Exercise brief: Retype the listing exactly; omit pictures.

Task data:
---------------

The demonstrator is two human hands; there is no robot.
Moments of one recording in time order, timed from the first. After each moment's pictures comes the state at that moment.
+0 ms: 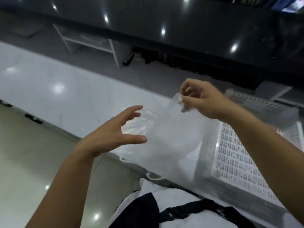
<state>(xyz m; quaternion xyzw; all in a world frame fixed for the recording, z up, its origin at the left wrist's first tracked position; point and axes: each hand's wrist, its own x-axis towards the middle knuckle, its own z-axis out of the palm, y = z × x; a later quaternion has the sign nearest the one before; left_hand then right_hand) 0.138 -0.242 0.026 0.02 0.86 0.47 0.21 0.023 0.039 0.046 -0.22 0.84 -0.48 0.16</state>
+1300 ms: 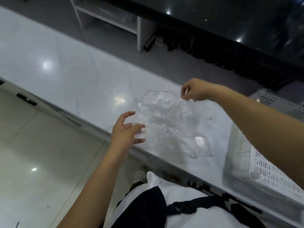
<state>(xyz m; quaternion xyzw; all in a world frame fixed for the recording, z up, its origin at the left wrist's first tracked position) 0.146 -0.319 -0.092 -0.28 0.59 0.76 0.03 -0.063 -0.096 -0.024 -0.13 0.93 -0.17 0.30</state>
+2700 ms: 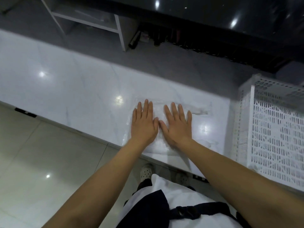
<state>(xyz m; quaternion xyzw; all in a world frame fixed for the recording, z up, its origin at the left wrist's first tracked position) 0.072 -0.250 -0.166 0.00 0.99 0.15 0.07 0.064 -0.100 -0.172 -0.09 0.99 -0.06 0.12</state>
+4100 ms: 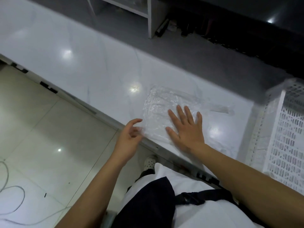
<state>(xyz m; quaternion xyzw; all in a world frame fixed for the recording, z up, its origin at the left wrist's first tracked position) 0.192 -0.323 -0.139 -0.24 0.73 0.63 0.07 0.096 -0.096 -0.172 -0.23 0.96 -0.06 0.13</state>
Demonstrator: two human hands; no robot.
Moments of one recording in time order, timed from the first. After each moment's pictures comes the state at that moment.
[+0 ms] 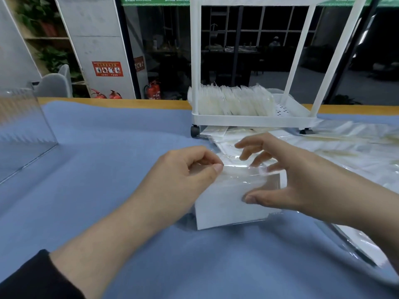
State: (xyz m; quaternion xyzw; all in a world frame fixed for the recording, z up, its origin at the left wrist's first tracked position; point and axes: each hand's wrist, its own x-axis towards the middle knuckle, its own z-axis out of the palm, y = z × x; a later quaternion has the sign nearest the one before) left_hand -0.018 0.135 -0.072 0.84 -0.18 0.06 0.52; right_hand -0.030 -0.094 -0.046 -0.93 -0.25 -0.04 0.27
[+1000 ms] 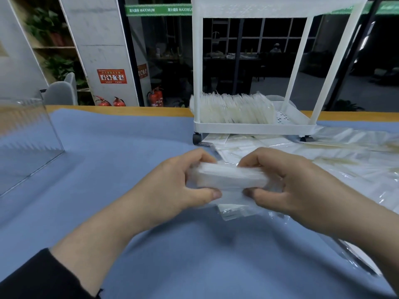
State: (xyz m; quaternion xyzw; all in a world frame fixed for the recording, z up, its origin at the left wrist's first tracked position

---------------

Response for this exercise:
The demonstrator is two human hands; there is no robot.
Moments of one recording in time order, timed from the first. After each moment's pictures comes the state at that moment.
+0 ms: 
<state>(xyz m; quaternion xyzw; all in a world frame fixed for the recording, z up, its origin at the left wrist's first tracked position; point and axes: each hand's wrist, its own x-axis towards the middle knuckle, its own z-axis out of the palm, y = z × x; a later quaternion has the sign nearest the one before; left_hand then right_hand) 0.138 -0.242 0.026 0.02 0.86 0.47 0.21 0.023 0.039 0.046 -0.22 0.84 -0.48 0.16</state>
+1300 ms: 
<state>(xyz m; quaternion xyzw; all in a world frame fixed for the recording, z up, its origin at the left wrist's first tracked position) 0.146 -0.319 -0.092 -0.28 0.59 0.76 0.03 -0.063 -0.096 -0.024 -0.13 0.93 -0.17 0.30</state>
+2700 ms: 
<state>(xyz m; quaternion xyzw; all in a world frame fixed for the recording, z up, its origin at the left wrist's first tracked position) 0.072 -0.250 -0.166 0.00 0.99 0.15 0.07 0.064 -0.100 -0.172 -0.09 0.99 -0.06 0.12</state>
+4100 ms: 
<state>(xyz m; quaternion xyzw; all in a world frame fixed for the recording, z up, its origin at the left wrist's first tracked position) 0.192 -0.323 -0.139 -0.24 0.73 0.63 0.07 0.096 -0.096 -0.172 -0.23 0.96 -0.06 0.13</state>
Demonstrator: two human hands; no robot.
Moments of one recording in time order, timed from the first. After each moment's pictures comes the state at that moment.
[+0 ms] 
State: (xyz m; quaternion xyzw; all in a world frame fixed for the recording, z up, its origin at the left wrist's first tracked position; point and axes: each hand's wrist, its own x-axis towards the middle knuckle, its own z-axis out of the palm, y = z × x; a later quaternion has the sign nearest the one before) left_hand -0.018 0.135 -0.072 0.84 -0.18 0.06 0.52; right_hand -0.030 -0.094 -0.046 -0.93 -0.25 -0.04 0.27
[+1000 ms] 
State: (xyz m; quaternion xyzw; all in a world frame fixed for the recording, z up, its origin at the left wrist's first tracked position

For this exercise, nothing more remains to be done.